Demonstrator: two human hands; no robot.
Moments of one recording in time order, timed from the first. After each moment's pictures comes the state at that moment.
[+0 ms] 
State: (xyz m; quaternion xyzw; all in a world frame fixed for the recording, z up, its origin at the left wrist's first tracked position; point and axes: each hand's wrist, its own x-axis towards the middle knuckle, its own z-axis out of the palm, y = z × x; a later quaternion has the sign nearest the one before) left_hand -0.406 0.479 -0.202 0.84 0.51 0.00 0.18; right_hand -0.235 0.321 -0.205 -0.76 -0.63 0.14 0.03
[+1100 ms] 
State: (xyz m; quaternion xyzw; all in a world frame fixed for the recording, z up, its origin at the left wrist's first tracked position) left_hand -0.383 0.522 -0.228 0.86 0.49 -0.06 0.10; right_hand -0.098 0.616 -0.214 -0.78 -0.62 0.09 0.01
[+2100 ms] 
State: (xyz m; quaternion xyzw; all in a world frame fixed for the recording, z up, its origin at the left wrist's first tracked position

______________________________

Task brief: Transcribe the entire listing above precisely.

Problem solution:
Demonstrator: two human hands; no robot.
Moments of one recording in time order, timed from the first. After each moment's pictures comes the state at that moment.
[+0 ms] 
State: (xyz m; quaternion xyzw; all in a world frame fixed for the recording, z up, its origin at the left wrist's first tracked position; point and axes: each hand's wrist, its own x-axis towards the middle knuckle, its own z-axis out of the palm, y = z × x; a later quaternion has the sign nearest the one before) left_hand -0.406 0.479 -0.202 0.84 0.51 0.00 0.18; right_hand -0.235 0.321 -0.205 -0.76 -0.63 0.14 0.03
[+1100 ms] 
State: (xyz m; quaternion xyzw; all in a world frame fixed for the recording, z up, its origin at the left wrist's first tracked position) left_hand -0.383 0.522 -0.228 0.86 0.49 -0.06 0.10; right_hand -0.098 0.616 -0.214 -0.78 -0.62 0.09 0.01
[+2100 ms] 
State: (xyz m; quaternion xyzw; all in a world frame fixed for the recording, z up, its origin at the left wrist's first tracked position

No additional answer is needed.